Several molecular mechanisms control the oxidative capacity of the muscle during both maintenance as well as regeneration of adult skeletal muscle. Impairments in these regulatory mechanisms contribute to the development of skeletal muscle abnormalities. In Chapter 4, we therefore investigated if inactivation of GSK-3β also potentiates the PGC-1α signaling cascade during myogenic differentiation and during recovery of inactivity-induced muscle atrophy. We report that GSK-3β inhibition increases the abundance of key constituents of the PGC-1α signaling pathway and increases expression of OXPHOS sub-units during myogenic differentiation of C2C12 myoblast into myotubes, which is in line with the effects of inhibition of GSK-3β in fully differentiated myotubes that we describe in Chapter 3. Ultimately, knock down of GSK-3β during myogenic differentiation results in enhanced mitochondrial respiration at the end of the myogenic differentiation program. In addition to these findings, in vivo experiments reveals that muscle-specific GSK-3β KO potentiates reloading-induced inductions in gene expression of components of the PGC-1α signaling and OXPHOS sub-units after a period of inactivity. Overall, we conclude that inactivation of GSK-3β potentiates the PGC-1α signaling, resulting in mitochondrial biogenesis and mitochondrial respiration during myogenic differentiation and muscle recovery after a period of physical inactivity.

In Chapter 5, we aimed to elucidate the molecular mechanism by which inactivation of GSK-3β increases Pgc-1α mRNA abundance in skeletal muscle cells. We used fully differentiated C2C12 myotubes to fundamentally underpin this underlying molecular mechanism. PGC-1α promoter activity enhances following inactivation of GSK-3β while chromatin accessibility of the PGC-1α promoter remained unaltered, indicating a transcriptionally-controlled mechanism. Subsequently, several transcription factors known to be involved in the transcriptional control of PGC-1α were pharmacologically or genetically inhibited in C2C12 myotubes in order to investigate their possible involvement in transcriptional regulation of PGC-1α mediated by inactivation of GSK-3β. Inhibition of GSK-3β did not alter myocyte enhancer factor 2 (MEF2) transcriptional activity, indicating that MEF2 isoforms are likely not involved in enhanced Pgc-1α transcription mediated by inactivation of GSK-3β. Furthermore, while knock-down of GSK-3β increased estrogen-related receptor (ERR) expression levels and potentiated transcription of its down-stream targets, ERR transcription factors are not essential for increased Pgc-1α levels mediated by inhibition of GSK-3β. Interestingly, inhibition of GSK-3 activity results in nuclear translocation of transcription factor EB (TFEB). Furthermore, increased Pgc-1α gene expression and activation of the PGC-1α promoter mediated by inactivation of GSK-3β require TFEB. In addition, mutation of a TFEB binding sequence located on the proximal PGC-1α promoter blocked PGC-1α promoter activation induced by inactivation of GSK-3. Overall, we report that inactivation of GSK-3β causes nuclear translocation of TFEB, which is required for induction of PGC-1α promoter activation and subsequent transcription of the Pgc-1α gene.

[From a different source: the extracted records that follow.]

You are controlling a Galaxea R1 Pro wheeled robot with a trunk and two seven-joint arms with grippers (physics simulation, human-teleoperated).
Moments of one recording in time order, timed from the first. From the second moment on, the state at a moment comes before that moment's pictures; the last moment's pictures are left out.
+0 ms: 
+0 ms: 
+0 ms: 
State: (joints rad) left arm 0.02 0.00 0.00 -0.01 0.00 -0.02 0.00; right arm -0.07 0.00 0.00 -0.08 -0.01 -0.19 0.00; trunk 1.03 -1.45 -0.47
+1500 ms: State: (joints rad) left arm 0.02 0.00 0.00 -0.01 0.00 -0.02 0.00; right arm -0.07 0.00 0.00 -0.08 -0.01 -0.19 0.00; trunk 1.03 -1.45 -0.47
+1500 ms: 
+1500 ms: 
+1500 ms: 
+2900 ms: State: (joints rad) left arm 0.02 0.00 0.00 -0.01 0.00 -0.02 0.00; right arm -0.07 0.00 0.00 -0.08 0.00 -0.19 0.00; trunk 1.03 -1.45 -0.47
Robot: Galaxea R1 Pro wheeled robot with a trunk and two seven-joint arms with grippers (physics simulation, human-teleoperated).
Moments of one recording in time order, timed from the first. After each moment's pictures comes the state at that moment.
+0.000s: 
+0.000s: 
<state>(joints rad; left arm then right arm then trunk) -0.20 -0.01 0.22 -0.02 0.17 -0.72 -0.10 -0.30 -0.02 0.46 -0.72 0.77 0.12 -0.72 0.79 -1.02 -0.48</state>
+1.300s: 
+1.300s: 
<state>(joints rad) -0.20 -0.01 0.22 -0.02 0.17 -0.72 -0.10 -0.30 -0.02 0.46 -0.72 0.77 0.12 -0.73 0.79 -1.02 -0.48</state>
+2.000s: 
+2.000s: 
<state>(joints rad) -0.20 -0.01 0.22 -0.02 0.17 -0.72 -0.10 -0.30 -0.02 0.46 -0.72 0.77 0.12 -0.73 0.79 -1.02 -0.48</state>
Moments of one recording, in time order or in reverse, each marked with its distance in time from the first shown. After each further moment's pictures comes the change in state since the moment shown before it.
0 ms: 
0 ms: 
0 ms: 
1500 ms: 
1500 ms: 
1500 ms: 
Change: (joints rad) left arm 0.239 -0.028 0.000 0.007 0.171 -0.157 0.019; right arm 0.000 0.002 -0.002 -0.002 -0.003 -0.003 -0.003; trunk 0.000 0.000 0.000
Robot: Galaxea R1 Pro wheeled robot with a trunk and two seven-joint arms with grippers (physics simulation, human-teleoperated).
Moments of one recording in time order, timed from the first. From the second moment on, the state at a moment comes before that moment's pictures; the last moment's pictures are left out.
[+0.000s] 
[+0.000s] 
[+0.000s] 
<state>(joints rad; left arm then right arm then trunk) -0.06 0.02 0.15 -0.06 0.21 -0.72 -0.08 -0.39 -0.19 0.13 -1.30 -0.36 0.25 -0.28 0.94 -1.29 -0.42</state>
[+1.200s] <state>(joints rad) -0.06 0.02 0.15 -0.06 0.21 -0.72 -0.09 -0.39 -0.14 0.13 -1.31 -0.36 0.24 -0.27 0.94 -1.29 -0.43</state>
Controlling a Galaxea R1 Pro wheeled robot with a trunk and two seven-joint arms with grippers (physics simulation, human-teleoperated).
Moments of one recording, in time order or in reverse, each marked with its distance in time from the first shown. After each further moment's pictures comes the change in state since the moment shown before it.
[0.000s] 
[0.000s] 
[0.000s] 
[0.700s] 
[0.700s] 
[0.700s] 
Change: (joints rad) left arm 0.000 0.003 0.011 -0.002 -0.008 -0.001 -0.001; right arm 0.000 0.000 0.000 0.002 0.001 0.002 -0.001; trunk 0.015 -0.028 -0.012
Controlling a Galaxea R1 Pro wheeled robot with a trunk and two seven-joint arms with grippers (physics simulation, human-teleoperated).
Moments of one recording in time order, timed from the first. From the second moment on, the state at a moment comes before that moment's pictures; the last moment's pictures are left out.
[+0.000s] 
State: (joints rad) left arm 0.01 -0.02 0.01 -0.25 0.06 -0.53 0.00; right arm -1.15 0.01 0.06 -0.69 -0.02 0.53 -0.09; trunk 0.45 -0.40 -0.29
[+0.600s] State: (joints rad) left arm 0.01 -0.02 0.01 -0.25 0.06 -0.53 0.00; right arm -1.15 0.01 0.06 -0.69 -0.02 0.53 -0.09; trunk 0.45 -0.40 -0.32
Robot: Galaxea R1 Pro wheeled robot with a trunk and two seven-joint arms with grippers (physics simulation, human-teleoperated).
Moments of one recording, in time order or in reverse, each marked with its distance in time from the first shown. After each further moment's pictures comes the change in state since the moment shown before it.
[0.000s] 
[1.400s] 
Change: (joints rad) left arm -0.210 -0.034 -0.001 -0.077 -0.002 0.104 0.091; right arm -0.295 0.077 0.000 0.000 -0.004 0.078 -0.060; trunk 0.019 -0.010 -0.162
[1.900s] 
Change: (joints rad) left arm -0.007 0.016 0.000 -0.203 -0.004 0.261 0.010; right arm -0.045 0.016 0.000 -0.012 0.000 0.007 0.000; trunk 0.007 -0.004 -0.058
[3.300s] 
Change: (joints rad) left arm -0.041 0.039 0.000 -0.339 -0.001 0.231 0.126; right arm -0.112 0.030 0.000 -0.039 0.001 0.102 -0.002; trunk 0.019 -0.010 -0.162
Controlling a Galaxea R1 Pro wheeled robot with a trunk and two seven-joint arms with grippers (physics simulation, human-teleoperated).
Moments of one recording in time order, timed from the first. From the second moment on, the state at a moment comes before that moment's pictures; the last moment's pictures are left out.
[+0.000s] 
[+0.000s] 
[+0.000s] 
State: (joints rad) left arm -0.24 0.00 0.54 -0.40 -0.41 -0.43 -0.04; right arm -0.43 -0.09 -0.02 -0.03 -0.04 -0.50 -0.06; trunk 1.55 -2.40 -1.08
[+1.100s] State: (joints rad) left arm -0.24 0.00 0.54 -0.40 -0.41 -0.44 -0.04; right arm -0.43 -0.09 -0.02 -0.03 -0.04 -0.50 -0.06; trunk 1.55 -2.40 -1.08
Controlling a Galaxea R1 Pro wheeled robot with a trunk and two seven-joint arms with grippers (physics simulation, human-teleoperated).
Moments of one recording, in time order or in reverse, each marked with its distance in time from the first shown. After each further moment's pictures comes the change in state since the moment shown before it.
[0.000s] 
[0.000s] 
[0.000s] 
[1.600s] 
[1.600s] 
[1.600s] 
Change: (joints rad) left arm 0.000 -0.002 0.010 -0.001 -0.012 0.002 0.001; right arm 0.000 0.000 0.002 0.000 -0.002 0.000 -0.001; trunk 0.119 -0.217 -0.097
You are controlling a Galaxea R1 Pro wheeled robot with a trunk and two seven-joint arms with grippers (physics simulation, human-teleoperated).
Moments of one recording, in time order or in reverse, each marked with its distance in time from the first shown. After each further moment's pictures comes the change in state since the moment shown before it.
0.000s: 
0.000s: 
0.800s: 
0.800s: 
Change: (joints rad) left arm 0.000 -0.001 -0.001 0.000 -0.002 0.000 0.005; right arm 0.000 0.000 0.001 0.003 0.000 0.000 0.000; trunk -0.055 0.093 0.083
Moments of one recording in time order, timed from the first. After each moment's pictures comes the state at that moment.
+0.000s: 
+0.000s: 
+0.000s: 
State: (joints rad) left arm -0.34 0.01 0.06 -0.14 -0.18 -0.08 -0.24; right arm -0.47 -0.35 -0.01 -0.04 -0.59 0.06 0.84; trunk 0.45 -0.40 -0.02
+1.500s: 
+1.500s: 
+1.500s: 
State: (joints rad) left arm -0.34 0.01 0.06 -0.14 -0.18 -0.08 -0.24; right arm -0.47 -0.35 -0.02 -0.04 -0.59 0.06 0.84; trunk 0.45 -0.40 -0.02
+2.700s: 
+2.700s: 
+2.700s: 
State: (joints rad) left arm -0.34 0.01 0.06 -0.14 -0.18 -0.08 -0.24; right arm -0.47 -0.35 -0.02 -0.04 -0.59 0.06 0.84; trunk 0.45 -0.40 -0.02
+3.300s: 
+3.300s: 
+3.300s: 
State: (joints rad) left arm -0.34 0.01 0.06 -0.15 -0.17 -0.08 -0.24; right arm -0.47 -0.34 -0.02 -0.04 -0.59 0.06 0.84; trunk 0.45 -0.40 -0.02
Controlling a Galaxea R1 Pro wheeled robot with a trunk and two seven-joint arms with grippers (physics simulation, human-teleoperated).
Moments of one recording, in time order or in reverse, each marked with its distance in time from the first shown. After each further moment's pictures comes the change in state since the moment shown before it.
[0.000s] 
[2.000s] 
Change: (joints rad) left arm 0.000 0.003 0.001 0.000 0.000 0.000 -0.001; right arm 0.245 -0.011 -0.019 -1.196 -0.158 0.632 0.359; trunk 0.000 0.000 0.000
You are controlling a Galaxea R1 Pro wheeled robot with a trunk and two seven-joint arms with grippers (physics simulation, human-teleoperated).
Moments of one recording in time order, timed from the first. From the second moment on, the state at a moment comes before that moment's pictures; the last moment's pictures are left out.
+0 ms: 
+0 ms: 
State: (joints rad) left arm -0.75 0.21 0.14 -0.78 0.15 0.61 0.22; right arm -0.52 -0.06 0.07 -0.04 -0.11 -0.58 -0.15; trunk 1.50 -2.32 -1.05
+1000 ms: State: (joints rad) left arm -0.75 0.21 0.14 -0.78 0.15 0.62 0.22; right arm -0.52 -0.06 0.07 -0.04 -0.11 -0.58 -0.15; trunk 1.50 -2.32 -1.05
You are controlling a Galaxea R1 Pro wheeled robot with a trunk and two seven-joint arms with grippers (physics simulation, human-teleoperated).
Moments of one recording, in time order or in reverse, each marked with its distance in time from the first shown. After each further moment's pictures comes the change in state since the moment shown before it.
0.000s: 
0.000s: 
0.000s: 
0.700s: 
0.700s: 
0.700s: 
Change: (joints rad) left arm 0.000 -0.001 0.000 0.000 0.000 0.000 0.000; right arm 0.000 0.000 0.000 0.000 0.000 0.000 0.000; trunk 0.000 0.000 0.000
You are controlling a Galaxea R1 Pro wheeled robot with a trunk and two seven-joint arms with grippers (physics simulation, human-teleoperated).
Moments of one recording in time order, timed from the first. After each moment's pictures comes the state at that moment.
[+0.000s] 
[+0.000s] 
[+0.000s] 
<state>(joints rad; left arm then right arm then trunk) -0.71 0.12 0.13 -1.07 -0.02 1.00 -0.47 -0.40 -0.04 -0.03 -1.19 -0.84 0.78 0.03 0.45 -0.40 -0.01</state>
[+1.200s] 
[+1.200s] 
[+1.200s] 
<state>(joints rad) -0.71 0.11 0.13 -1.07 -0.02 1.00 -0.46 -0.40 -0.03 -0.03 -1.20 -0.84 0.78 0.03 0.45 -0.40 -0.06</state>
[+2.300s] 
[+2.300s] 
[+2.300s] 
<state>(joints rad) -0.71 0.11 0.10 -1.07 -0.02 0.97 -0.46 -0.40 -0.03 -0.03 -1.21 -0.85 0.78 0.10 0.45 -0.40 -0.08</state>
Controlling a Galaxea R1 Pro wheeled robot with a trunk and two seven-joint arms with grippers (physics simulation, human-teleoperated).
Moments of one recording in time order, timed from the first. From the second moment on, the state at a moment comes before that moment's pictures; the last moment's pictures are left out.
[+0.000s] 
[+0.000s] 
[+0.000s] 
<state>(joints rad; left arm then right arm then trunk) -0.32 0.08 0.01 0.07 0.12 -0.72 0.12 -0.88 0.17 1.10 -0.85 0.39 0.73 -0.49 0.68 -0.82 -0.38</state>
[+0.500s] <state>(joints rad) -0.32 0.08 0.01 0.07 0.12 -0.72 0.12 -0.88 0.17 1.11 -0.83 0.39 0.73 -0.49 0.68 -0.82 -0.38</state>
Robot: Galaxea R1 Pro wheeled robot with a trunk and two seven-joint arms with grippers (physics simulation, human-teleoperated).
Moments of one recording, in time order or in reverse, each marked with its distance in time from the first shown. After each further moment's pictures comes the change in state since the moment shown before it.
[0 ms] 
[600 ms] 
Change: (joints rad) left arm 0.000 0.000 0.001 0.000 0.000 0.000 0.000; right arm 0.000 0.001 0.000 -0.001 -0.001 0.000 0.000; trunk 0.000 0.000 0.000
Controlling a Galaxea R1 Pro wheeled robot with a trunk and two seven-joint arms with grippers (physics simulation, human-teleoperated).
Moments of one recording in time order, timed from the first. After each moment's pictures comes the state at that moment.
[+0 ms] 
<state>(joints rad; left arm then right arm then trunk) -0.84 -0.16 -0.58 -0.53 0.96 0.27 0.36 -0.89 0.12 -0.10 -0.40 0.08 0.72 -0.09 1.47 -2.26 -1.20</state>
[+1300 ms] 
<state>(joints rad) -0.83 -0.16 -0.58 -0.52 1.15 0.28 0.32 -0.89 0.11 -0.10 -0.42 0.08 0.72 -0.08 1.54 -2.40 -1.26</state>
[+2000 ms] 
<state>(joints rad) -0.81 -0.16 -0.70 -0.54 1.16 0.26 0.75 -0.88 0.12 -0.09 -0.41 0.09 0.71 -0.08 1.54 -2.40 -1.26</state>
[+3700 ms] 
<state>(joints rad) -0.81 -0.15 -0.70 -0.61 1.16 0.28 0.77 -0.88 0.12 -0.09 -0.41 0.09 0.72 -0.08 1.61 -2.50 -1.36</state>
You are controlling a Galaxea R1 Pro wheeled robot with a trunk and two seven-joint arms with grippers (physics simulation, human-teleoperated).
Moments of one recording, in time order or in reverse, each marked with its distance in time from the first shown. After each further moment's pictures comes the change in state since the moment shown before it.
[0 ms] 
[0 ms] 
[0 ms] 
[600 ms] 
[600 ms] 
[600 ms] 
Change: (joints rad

Finally, in Chapter 6, the overall results of this thesis are discussed and placed in a broader perspective. We review the potential role of GSK-3β as key node in the regulation of skeletal muscle mass and OXPHEN in the context of disease-related factors that might be associated with increased activity of GSK-3β in skeletal muscle including physical inactivity, malnutrition and hypoxia. From a clinical perspective, the therapeutic potential of GSK-3β inhibitors or TFEB agonists is highlighted to treat or prevent muscle abnormalities during ageing and in chronic diseases such as chronic obstructive pulmonary disease, chronic heart failure, chronic kidney disease and type II diabetes (diseases that are often characterized by both loss of muscle mass and deterioration of muscle oxidative capacity). Furthermore, we highlight our novel finding that inactivation of GSK-3β phosphorylates TFEB, resulting in its nuclear translocation, which results in increased promoter activation and gene expression of PGC-1α. Ultimately, inactivation of GSK-3β potentiates skeletal muscle oxidative substrate metabolism and mitochondrial biogenesis via this process.